What to do
Your answer must restate each entry below word for word, with no pictures in it.
☆ ☆ ☆
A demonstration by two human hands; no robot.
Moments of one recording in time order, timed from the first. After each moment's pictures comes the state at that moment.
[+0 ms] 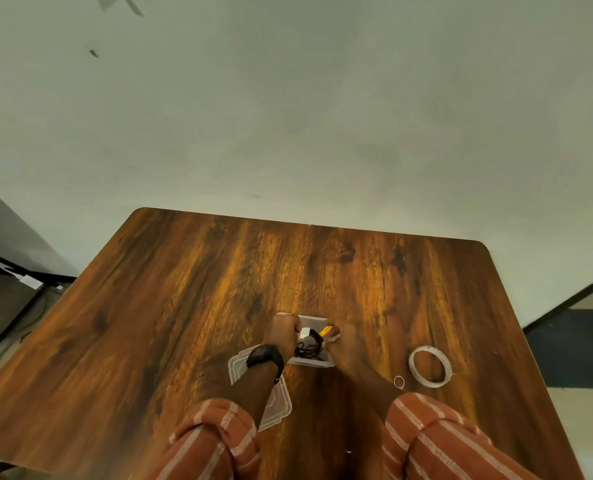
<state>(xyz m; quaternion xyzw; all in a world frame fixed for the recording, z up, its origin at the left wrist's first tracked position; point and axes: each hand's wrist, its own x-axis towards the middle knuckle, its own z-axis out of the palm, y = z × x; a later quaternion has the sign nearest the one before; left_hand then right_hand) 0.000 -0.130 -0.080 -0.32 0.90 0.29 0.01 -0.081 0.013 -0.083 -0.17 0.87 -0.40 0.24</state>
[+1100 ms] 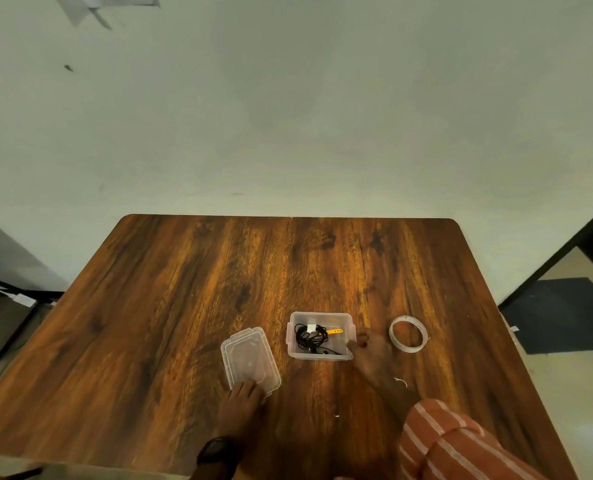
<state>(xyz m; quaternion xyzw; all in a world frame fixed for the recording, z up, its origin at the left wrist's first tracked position) 0.178 -0.062 -0.133 -0.22 0.97 0.10 0.02 -0.057 0.114 -0.082 -0.05 0.87 -0.44 0.21</state>
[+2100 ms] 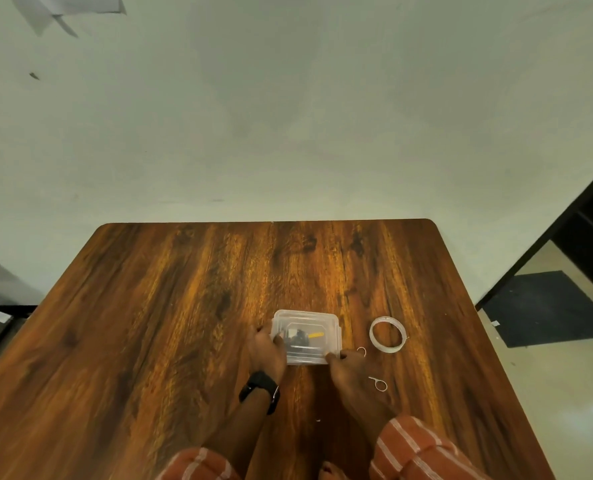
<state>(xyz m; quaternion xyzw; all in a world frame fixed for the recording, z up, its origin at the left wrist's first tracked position) 0.032 -0.024 -0.058 -0.46 0.81 0.36 -0.11 -0.039 0.112 -0.081 0.09 0.84 -0.47 0.26</state>
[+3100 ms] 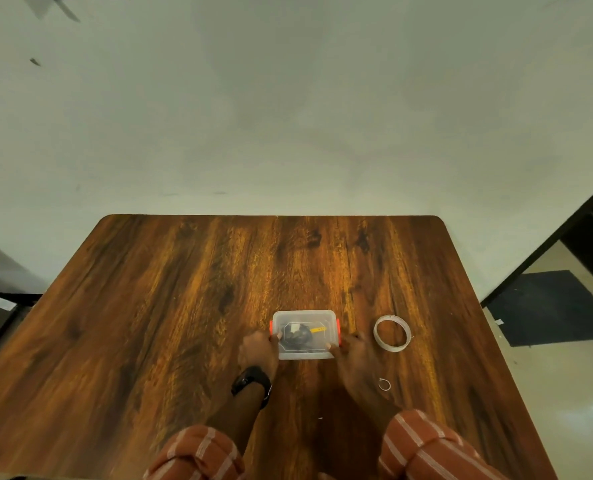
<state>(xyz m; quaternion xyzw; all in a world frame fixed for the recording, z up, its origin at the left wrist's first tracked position) 0.036 -0.049 -0.078 -0.49 0.81 0.31 -0.01 -0.044 0.131 -0.071 -0.15 0.91 -0.36 0.15</state>
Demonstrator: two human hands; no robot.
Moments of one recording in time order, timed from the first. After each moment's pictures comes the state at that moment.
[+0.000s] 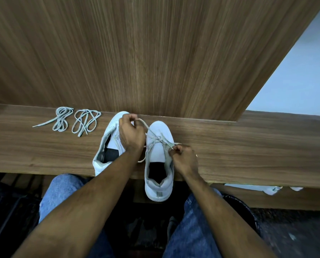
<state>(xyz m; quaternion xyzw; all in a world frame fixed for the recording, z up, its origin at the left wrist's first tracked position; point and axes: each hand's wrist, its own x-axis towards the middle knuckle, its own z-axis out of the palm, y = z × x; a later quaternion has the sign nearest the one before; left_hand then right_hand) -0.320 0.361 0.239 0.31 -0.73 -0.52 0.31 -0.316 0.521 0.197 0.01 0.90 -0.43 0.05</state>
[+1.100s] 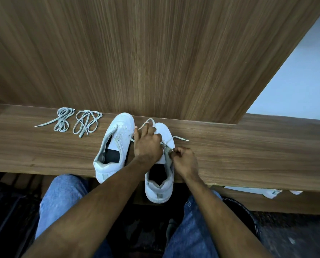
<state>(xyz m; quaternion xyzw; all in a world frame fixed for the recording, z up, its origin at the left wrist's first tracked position) -0.314 0.384 0.222 0.07 -0.99 -0.08 0.04 -0.314 0.519 0.199 0.02 0.90 -0.43 0.07</state>
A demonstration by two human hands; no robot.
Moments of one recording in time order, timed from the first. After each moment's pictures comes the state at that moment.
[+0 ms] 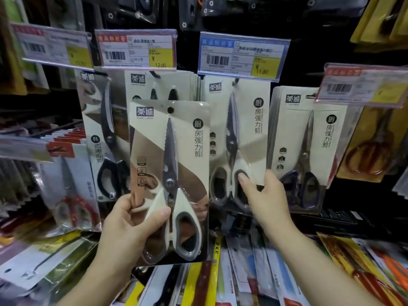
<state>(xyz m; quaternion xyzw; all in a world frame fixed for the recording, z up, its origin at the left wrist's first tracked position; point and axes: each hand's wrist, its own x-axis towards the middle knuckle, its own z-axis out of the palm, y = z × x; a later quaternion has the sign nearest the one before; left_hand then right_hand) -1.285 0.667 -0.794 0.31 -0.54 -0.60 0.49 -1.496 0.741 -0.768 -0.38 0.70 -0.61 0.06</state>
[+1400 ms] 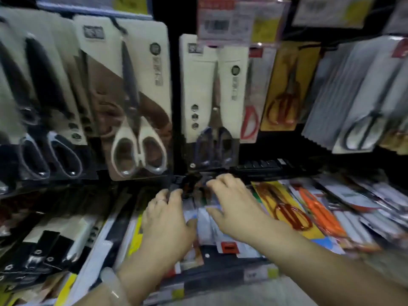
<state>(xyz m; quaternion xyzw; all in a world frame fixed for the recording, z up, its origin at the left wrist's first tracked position) -1.416 0.757 -0.823 0.38 -0.90 -0.17 0.12 -1.529 0.843 -0.808 -0.52 0.84 -0.15 0.00</state>
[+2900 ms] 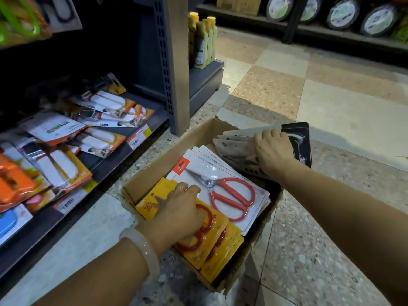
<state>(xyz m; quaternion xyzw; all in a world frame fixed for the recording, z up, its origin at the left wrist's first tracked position) -1.671 1.251 -0.941 -0.14 -0.94 -0.18 -0.25 -1.724 1.476 -0.920 0.03 0.97 0.24 0.03</state>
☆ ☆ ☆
Exercise result
A demonstration by two human hands; no robot.
Moments of one recording in time order, timed from the first. After each moment's pictures comes the state at that moment.
[+0 ms] 
<state>(xyz m; quaternion xyzw; all in a world frame fixed for the recording, z up, its origin at the left wrist's first tracked position; point and axes: each hand's wrist, its own x-axis towards the middle knuckle, its own z-axis out of the palm, y = z × x; a later quaternion has the sign nearest the one before; left_hand then right_hand) 0.000 -0.130 -0.080 -0.32 0.90 0.29 0.01 -0.081 0.013 -0.083 -0.17 0.87 -0.40 0.24</state>
[+1100 ms] 
<state>(xyz m; quaternion xyzw; all in a world frame fixed for the recording, z up, its origin at the left wrist's first tracked position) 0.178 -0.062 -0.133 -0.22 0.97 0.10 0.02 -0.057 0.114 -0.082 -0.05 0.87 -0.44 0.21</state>
[+2100 ms] 
<state>(xyz m; quaternion xyzw; all in a world frame fixed for the recording, z up, its origin at the left wrist's first tracked position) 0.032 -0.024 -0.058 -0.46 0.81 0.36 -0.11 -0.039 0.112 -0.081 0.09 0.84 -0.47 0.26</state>
[+3100 ms] 
<state>(xyz m; quaternion xyzw; all in a world frame fixed for the recording, z up, its origin at the left wrist's first tracked position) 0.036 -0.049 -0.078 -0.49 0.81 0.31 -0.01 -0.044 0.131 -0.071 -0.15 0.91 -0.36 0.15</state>
Demonstrator: two human hands; no robot.
Moments of one recording in time order, timed from the first. After each moment's pictures comes the state at that moment.
[+0.000s] 
<state>(xyz m; quaternion xyzw; all in a world frame fixed for the recording, z up, its origin at the left wrist's first tracked position; point and axes: each hand's wrist, its own x-axis towards the middle knuckle, its own z-axis out of the palm, y = z × x; a later quaternion has the sign nearest the one before; left_hand then right_hand) -0.320 0.361 0.239 0.31 -0.73 -0.52 0.31 -0.316 0.521 0.197 0.01 0.90 -0.43 0.05</state>
[+1.100s] 
<state>(xyz m; quaternion xyzw; all in a world frame fixed for the recording, z up, its origin at the left wrist's first tracked position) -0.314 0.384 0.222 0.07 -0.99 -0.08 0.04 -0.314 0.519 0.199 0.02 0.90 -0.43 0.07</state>
A demonstration by two human hands; no robot.
Moments of one recording in time order, timed from the first. After each moment's pictures comes the state at that moment.
[+0 ms] 
<state>(xyz m; quaternion xyzw; all in a world frame fixed for the recording, z up, its origin at the left wrist's first tracked position; point and axes: each hand's wrist, its own x-axis towards the middle knuckle, its own z-axis out of the palm, y = z × x; a later quaternion has the sign nearest the one before; left_hand then right_hand) -1.285 0.667 -0.794 0.31 -0.54 -0.60 0.49 -1.496 0.741 -0.768 -0.38 0.70 -0.61 0.06</state>
[+1400 ms] 
<state>(xyz m; quaternion xyzw; all in a world frame fixed for the recording, z up, its origin at the left wrist's first tracked position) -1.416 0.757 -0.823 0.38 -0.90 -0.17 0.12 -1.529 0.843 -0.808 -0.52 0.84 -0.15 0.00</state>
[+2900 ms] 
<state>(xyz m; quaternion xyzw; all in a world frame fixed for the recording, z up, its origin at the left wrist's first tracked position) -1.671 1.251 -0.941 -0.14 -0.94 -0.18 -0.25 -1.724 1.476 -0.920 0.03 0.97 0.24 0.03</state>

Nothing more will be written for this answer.